*What to produce*.
Please copy the listing below in its entirety, without alteration.

==================================================

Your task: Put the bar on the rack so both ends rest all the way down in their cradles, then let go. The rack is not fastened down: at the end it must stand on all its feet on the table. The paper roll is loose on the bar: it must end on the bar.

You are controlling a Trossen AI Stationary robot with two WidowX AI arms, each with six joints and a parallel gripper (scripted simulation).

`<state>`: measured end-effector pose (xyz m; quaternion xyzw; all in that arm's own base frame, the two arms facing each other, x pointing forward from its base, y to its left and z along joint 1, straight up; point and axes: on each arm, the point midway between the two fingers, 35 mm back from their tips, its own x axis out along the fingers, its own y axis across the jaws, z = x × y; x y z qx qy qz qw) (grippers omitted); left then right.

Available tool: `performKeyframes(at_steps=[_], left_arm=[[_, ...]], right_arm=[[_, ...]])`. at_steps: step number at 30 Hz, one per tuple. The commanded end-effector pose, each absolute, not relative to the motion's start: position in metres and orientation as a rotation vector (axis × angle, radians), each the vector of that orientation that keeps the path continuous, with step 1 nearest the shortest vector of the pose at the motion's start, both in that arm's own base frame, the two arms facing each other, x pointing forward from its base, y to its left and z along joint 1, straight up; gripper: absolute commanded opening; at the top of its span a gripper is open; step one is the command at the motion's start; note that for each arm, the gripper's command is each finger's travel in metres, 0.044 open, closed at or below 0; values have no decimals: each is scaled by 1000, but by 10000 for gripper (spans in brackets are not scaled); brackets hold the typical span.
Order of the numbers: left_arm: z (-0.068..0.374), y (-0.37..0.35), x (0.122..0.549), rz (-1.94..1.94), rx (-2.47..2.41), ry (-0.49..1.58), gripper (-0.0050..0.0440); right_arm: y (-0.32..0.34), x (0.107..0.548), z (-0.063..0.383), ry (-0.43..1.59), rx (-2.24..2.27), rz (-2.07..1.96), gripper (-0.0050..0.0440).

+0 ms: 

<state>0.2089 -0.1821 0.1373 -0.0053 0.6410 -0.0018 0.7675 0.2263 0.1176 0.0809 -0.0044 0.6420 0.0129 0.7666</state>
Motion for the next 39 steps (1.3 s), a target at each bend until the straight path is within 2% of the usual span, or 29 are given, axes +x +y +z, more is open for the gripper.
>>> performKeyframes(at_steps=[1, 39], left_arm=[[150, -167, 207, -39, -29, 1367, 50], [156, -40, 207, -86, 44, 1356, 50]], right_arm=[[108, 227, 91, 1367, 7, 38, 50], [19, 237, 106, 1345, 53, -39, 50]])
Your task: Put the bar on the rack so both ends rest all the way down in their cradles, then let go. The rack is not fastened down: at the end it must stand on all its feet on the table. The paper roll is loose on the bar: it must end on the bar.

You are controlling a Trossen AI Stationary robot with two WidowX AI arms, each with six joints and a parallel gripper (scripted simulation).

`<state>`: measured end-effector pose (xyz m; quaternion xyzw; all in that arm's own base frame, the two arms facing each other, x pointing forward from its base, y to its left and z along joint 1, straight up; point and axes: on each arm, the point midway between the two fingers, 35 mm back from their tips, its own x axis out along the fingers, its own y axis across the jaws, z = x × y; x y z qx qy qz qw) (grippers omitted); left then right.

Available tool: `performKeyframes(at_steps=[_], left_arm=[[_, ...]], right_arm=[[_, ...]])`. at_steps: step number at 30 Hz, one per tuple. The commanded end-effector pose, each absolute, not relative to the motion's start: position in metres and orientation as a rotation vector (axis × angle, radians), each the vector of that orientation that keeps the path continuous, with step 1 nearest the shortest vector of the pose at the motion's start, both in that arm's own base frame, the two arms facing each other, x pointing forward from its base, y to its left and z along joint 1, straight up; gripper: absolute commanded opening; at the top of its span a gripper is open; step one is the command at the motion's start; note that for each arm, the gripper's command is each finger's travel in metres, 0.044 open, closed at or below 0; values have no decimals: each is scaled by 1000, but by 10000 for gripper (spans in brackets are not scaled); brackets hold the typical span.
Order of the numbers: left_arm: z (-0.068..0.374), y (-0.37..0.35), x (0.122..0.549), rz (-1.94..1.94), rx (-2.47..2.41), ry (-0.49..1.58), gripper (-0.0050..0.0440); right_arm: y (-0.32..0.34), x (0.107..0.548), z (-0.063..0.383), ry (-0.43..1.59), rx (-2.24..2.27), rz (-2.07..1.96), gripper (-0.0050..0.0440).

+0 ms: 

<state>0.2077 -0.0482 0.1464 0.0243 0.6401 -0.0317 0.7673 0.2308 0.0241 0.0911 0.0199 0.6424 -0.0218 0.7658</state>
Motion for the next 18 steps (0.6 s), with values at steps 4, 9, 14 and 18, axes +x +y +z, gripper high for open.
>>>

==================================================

*Written reply*.
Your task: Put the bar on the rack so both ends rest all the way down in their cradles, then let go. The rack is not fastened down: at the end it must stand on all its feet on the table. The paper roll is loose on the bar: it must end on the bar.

You are controlling a Trossen AI Stationary robot with two WidowX AI arms, each with six joints and a parallel gripper (scripted simulation).

`<state>`: measured end-effector pose (xyz m; quaternion xyzw; all in that arm's own base frame, the two arms facing each other, x pointing forward from its base, y to its left and z along joint 1, straight up; point and axes: on each arm, the point midway between the two fingers, 35 mm back from their tips, its own x axis out along the fingers, its own y axis across the jaws, z = x × y; x y z qx qy qz qw) (grippers omitted); left then right.

Available tool: `performKeyframes(at_steps=[_], left_arm=[[_, ...]], right_arm=[[_, ...]])`. at_steps: step number at 30 Hz, one per tuple. The commanded end-effector pose, each absolute, not relative to the motion's start: position in metres and orientation as a rotation vector (axis × angle, radians), each the vector of that orientation that keeps the path continuous, with step 1 nearest the shortest vector of the pose at the motion's start, both in that arm's own base frame, the two arms facing each other, x pointing forward from its base, y to its left and z along joint 1, straight up; gripper: absolute commanded opening; at the top of its span a gripper is open; step one is the command at the motion's start; note that for each arm, the gripper's command is each finger's travel in metres, 0.044 open, closed at or below 0; values have no decimals: each is scaled by 1000, but by 10000 for gripper (spans in brackets are not scaled); brackets hold the typical span.
Order of the numbers: left_arm: z (-0.068..0.374), y (-0.37..0.35), x (0.122..0.549), rz (-1.94..1.94), rx (-2.47..2.41), ry (-0.49..1.58), gripper (-0.0050..0.0440); right_arm: y (-0.32..0.34), x (0.107..0.548), z (-0.063..0.383), ry (-0.43..1.59), rx (-2.24..2.27), rz (-2.07..1.96), gripper (-0.0050..0.0440).

+0 ms: 

<state>0.2089 -0.1821 0.1373 -0.0053 0.6410 -0.0018 0.7675 0.2263 0.1176 0.0809 -0.0044 0.6420 0.0129 0.7666</state>
Motion for the next 39 steps (1.3 s), a target at each bend until the straight path is within 2% of the usual span, or 29 are given, axes +x +y +z, more is open for the gripper.
>>> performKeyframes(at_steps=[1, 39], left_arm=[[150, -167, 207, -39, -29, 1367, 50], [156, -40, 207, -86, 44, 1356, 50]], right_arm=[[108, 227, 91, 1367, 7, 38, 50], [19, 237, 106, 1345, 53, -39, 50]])
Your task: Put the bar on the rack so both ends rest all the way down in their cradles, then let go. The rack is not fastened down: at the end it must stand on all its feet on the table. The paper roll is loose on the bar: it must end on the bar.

You are controlling a Trossen AI Stationary robot with two WidowX AI arms, each with six joints and a parallel gripper (scripted simulation).

`<state>`: measured end-effector pose (xyz m; quaternion xyzw; all in that arm's own base frame, the two arms facing each other, x pointing forward from its base, y to its left and z along joint 1, straight up; point and axes: on each arm, the point midway between the two fingers, 35 mm back from their tips, its own x axis out along the fingers, its own y axis across the jaws, z = x × y; x y z qx qy qz qw) (grippers omitted); left then right.

Available tool: `performKeyframes(at_steps=[_], left_arm=[[_, ...]], right_arm=[[_, ...]])`. at_steps: step number at 30 Hz, one per tuple. The commanded end-effector pose, each absolute, not relative to the motion's start: position in metres and orientation as a rotation vector (axis × angle, radians), each the vector of that orientation that keeps the path continuous, with step 1 nearest the shortest vector of the pose at the motion's start, both in that arm's own base frame, the two arms facing each other, x pointing forward from its base, y to its left and z along joint 1, straight up; gripper: absolute commanded opening; at the top of its span a gripper is open; step one is the command at the motion's start; note that for each arm, the gripper's command is each finger's travel in metres, 0.044 open, closed at or below 0; values have no decimals: each is scaled by 1000, but by 10000 for gripper (spans in brackets are not scaled); brackets hold the typical span.
Order of the numbers: left_arm: z (-0.068..0.374), y (-0.37..0.35), x (0.122..0.549), rz (-1.94..1.94), rx (-2.47..2.41), ry (-0.49..1.58), gripper (-0.0050..0.0440); right_arm: y (-0.32..0.34), x (0.107..0.548), z (-0.063..0.383), ry (-0.43..1.59), rx (-2.24..2.27), rz (-2.07..1.96), gripper (-0.0050..0.0440).

+0 ms: 

<state>0.2077 -0.0482 0.1464 0.0243 0.6401 -0.0317 0.7673 0.2308 0.0241 0.0911 0.0199 0.6424 -0.0218 0.7658</state>
Motion for the next 18 steps (0.6 s), with values at steps 4, 9, 14 and 18, axes +x +y +z, gripper high for open.
>>>

What needed an answer now has one.